• **Problem description**: Could you find every line in the entries below that holds the word "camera" and copy it?

• **Task material**:
━━━━━━━━━━━━━━━━
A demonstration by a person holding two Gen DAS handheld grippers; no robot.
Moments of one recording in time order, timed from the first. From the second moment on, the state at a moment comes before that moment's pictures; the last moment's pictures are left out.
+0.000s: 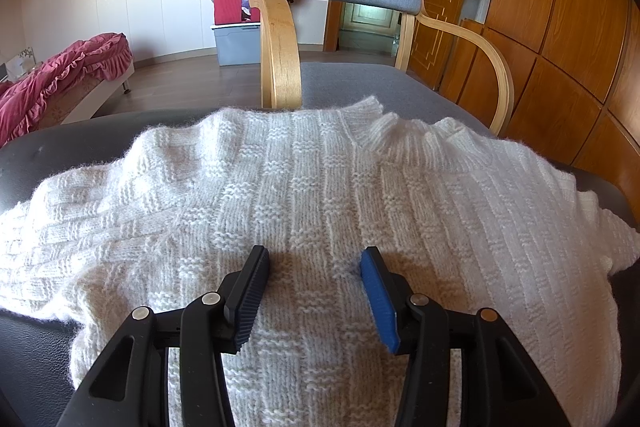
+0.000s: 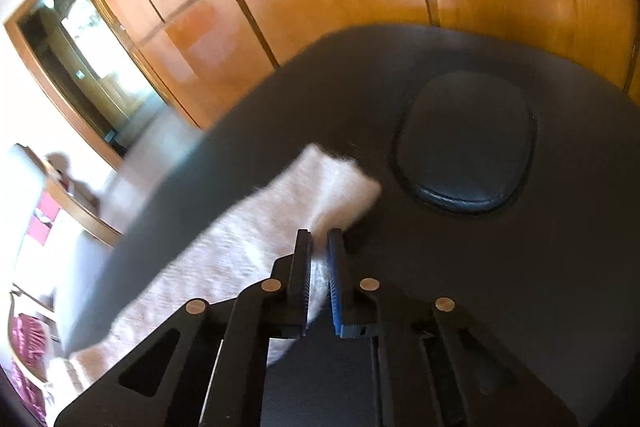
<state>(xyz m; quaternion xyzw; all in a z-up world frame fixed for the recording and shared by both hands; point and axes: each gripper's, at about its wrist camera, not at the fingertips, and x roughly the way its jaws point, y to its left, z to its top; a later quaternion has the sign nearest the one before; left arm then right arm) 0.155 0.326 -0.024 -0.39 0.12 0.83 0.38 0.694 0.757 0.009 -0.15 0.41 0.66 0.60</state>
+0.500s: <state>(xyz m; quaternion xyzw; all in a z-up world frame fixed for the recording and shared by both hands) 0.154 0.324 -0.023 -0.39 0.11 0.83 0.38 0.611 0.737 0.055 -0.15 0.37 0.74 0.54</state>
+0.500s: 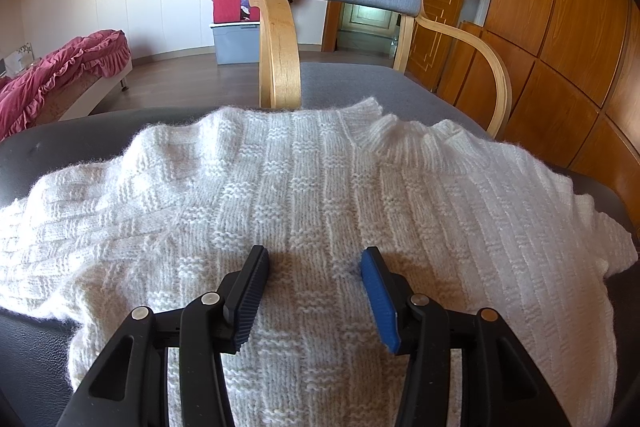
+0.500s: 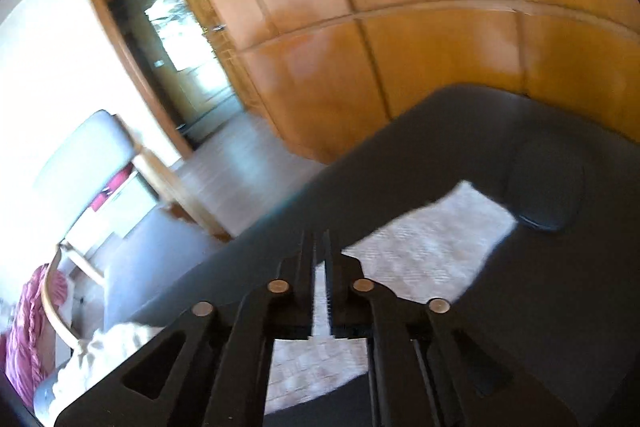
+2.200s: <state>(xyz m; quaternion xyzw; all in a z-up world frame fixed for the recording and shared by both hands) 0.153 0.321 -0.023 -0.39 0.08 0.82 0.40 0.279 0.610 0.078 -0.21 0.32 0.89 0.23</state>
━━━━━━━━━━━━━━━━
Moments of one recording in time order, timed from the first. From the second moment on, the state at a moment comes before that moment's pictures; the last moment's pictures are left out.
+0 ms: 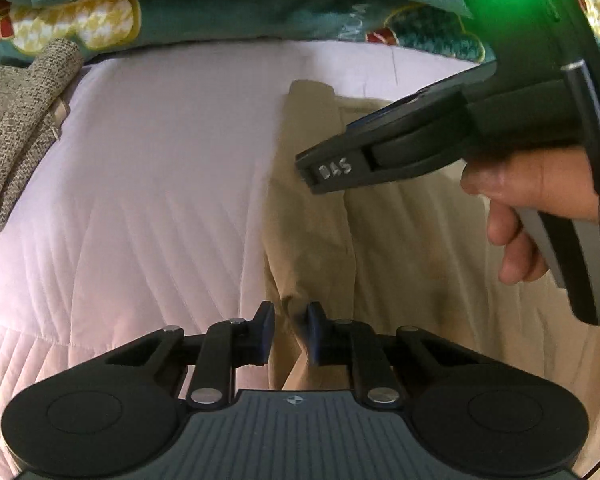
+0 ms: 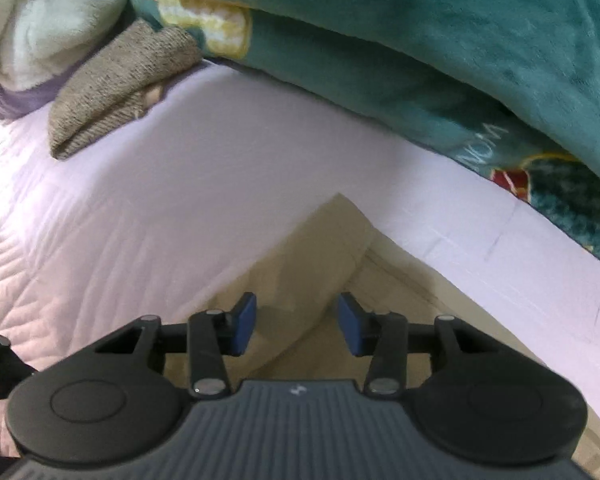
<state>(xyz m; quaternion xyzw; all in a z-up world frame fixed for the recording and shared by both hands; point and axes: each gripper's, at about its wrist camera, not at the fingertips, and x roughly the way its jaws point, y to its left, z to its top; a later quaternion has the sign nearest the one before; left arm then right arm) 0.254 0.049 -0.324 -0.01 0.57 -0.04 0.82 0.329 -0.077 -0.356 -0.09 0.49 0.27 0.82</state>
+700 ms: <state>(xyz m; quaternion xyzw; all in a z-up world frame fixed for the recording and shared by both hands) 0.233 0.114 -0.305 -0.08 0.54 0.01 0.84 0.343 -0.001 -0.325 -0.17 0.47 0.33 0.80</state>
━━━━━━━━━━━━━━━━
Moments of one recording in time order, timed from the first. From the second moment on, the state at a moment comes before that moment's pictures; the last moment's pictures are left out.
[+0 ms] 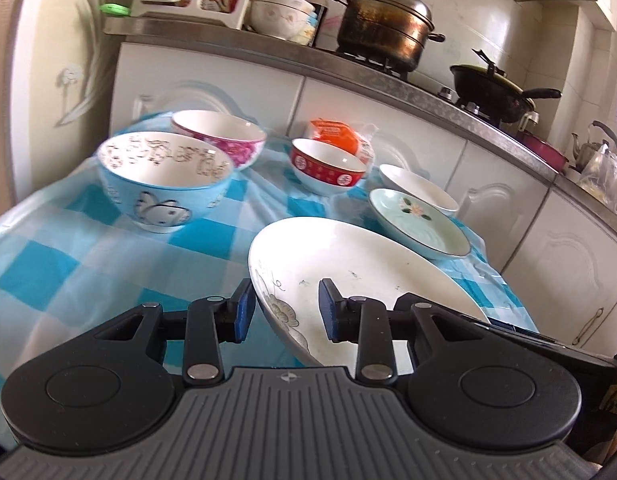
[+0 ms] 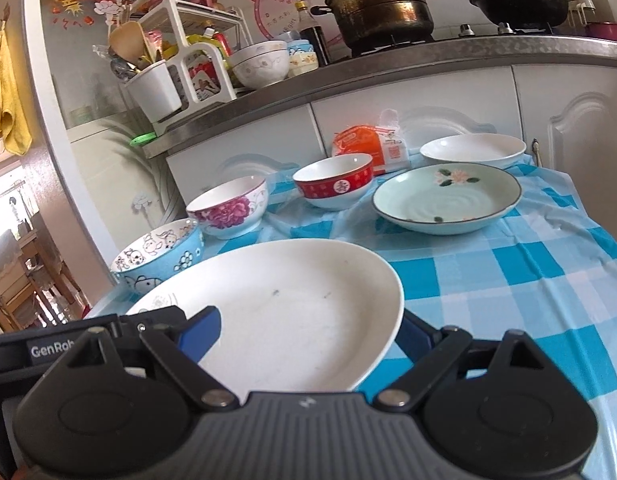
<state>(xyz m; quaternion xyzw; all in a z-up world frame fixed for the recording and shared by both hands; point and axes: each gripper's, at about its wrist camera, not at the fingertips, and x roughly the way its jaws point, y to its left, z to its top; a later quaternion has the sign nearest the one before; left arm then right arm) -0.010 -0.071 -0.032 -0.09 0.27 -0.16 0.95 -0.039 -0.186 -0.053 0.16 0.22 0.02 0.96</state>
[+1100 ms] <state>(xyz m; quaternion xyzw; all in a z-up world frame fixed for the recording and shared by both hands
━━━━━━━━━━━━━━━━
• **Solution for this problem**:
<state>(xyz m; quaternion xyzw; all in a z-up world frame fixed for the recording and shared by both hands; point and axes: each gripper's, at about its wrist camera, not at the fingertips, and x roughly the way its jaws point, y to its left, z to its top; a later quaternion has the sign nearest the one before; left arm then right arm) 0.155 0.326 -0.024 -0.39 0.12 0.83 0.38 0.694 0.757 0.009 -0.15 0.41 0.66 0.60</state>
<state>(xyz m; quaternion xyzw; all in a z-up world frame fixed for the recording and shared by both hands; point and axes: each gripper's, at about its wrist camera, not at the fingertips, and x roughly the way its jaws point, y to its left, z to its top; a later quaternion has the sign nearest the one before; left arm then right arm) 0.254 0.049 -0.324 -0.01 0.57 -0.04 0.82 0.329 -0.077 -0.356 -0.09 0.49 0.27 0.82</state>
<state>(xyz m; quaternion xyzw; all in a z-up world frame fixed for the recording and shared by both hands; point and axes: each gripper's, at about its wrist camera, not at the fingertips, and x roughly the way its jaws point, y to its left, z to its top; a later quaternion has the sign nearest the one before; left arm then right arm) -0.010 -0.071 -0.032 -0.09 0.27 -0.16 0.95 -0.039 -0.186 -0.053 0.16 0.22 0.02 0.96</state>

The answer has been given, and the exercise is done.